En este último aspecto mucho se ha criticado la manera en la que Toranzo ha favorecido a sus inmediatos, principalmente familiares, para la obtención de apoyos públicos, así como el incremento de su patrimonio inmobiliario. Un diario de circulación nacional fue uno de los principales difusores de los hechos.

De la misma manera fue notorio este gobierno por el panorama gris que proyectó hacia dentro y fuera; ausencia de obra social y de acciones encaminadas al beneficio colectivo, no sólo en la capital, sino en el resto del estado.

Por el contrario, destacó de manera notable la forma en que se empeñó en hacer llegar al estado para instalarse en él, a la empresa alemana BMW, y bajo el argumento de fomentar empleo entre los potosinos, firmar un secreto convenio leonino en el que se beneficiaba de una forma lacerante para el erario a la armadora vehicular.
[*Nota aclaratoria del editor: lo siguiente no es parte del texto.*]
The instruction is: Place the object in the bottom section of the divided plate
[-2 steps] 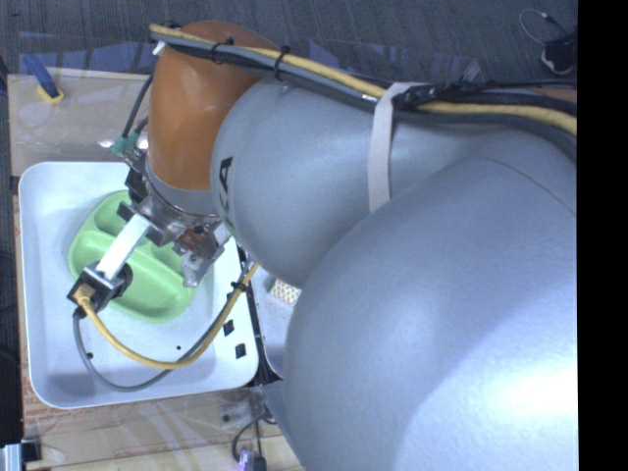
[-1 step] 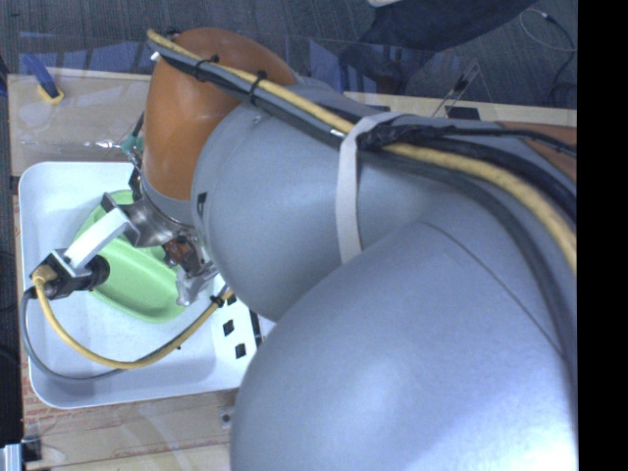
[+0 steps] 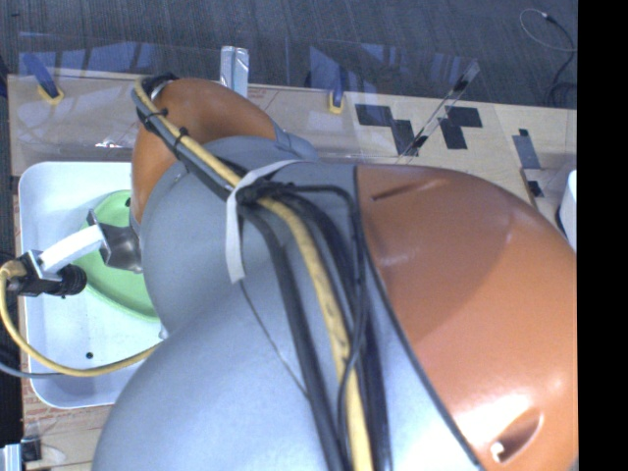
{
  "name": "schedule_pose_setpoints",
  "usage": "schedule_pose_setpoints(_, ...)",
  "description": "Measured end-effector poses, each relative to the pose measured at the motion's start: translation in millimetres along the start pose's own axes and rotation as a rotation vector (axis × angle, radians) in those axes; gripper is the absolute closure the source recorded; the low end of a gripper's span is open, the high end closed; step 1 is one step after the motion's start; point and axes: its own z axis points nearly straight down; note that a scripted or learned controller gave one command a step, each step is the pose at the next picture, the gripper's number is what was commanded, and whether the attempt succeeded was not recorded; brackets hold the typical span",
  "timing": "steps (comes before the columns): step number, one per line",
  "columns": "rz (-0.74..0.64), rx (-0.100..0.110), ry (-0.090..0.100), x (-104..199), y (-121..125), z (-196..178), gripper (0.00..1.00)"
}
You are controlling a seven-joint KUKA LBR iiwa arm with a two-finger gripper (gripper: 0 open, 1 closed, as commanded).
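Observation:
A light green plate [image 3: 110, 281] lies in the left white bin [image 3: 39, 196], and only its left part shows. My gripper [image 3: 122, 247] hangs over the plate's upper left part, with most of it hidden behind my own arm. From this angle I cannot make out whether it holds anything. No loose object shows on the visible part of the plate.
My grey and orange arm [image 3: 392, 302] covers the middle and right of the view, hiding what lies beneath. The wooden bench [image 3: 294, 116] runs along the back, with black tape marks [image 3: 412, 124] at the back right. A tiny dark speck [image 3: 90, 355] sits on the bin floor near its front.

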Motion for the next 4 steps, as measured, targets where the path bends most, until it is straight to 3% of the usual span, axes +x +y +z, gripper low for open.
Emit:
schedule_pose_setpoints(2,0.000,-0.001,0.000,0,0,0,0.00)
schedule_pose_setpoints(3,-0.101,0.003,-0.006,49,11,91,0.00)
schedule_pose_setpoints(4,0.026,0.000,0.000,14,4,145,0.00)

Una campaña publicitaria desproporcionada daba cuenta del logro.

No obstante la enorme cantidad de críticas que contra su gestión han vertido propios y extraños, entiéndanse dentro de los primeros a sus propios correligionarios de partido, el mandatario ha hecho de su mandato, al más puro estilo salinista un airado hago como que no los oigo y hago como que no los veo. En su distorsionada percepción de la realidad, todo pareciera transcurrir a la perfección.
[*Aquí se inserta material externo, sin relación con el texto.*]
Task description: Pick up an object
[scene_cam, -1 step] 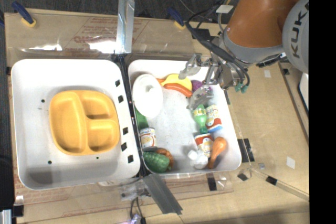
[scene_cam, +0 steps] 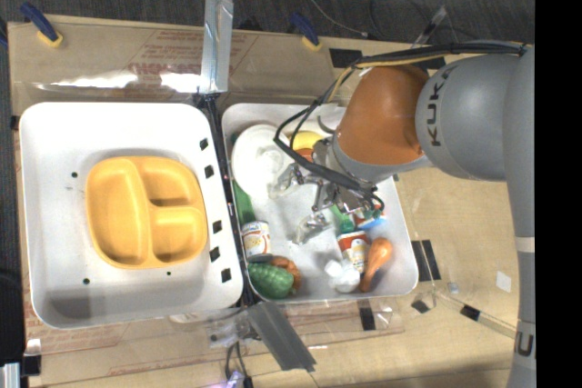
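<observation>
Hung over the right bin [scene_cam: 400, 195], gripper [scene_cam: 314, 209] low among the clutter; finger spread impossible to tell. Lay just right of it, a small bottle [scene_cam: 353, 250], with an orange carrot [scene_cam: 376, 261] beside, both apart from it.

The arm [scene_cam: 473, 118] runs off the picture at three o'clock, and its orange band [scene_cam: 382, 114] covers part of the right bin [scene_cam: 400, 273]. The yellow object [scene_cam: 307, 141] at the bin's twelve o'clock is mostly hidden under the wrist. Small items beneath the gripper [scene_cam: 318, 209] blur together.
</observation>
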Robot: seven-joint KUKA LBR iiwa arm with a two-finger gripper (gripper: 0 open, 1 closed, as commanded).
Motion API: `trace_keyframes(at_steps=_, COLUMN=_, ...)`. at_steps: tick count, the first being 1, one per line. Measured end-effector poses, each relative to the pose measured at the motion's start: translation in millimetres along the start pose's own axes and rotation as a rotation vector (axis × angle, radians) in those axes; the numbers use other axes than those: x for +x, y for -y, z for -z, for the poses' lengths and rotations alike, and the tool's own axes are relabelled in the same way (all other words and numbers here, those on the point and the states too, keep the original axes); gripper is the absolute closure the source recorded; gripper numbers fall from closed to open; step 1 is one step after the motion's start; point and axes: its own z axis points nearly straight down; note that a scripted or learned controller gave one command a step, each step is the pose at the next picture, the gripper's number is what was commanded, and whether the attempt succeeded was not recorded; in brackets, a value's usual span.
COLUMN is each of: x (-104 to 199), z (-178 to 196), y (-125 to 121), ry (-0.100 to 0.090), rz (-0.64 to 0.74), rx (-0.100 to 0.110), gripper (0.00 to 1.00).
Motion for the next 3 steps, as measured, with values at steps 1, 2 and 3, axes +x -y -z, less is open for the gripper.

Muestra de ella la tuvimos en su último informe, en el que se dedicó a justipreciar las acciones desarrolladas a lo largo de este último año de su desempeño como gobernador. Pese a la crítica adversa y al marcado rechazo que hay en general hacia su persona y administración por parte de la ciudadanía, él asegura que todo marcha de acuerdo a las necesidades que enfrenta el estado; nada hay reprobable en sus actos.

Dentro de estos márgenes de irrealidad pareciera que su mímesis con el personaje alcanza diversos aspectos, entre ellos el no explicarse el rechazo del que es objeto por parte de los que se encuentran a su alrededor.
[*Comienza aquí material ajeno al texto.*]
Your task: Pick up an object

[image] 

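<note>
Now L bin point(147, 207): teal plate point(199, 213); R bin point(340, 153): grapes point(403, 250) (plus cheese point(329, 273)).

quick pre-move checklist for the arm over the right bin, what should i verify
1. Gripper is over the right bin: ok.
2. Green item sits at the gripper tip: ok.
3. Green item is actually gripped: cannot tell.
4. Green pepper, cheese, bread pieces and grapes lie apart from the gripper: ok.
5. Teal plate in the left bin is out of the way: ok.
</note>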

Pocos se mostrarán ajenos a la frase: es el peor gobernador que hemos tenido en San Luis, quizá sólo para él resulte desconocida y lejana; pero la mayoría de los habitantes de la ciudad y el estado, coincidirán y reforzarán con sus muy particulares sentires y opiniones, la percepción que tienen del gobierno torancista.

Ya los días se encuentran contados; serán su sucesor y su gabinete quienes den cuenta del estado real que guarda la administración pública. Distamos mucho de invocar, a semejanza de una senadora panista, a la figura divina para dar gracias por la conclusión del periodo; es un encargo constitucional el que termina y que nada tiene que ver con la religiosidad, ya que de otra manera y de acuerdo a sus parámetros, habría que solicitarle a la del dicho, organizara un Te Deum y misa cantada para celebrar el fausto acontecimiento.

Concluye el sexenio, esperemos que nuestro estado salga del universo de fantasía en el que estuvo estancado durante seis años de caricaturas que hicieron de nuestro entorno un Springfield.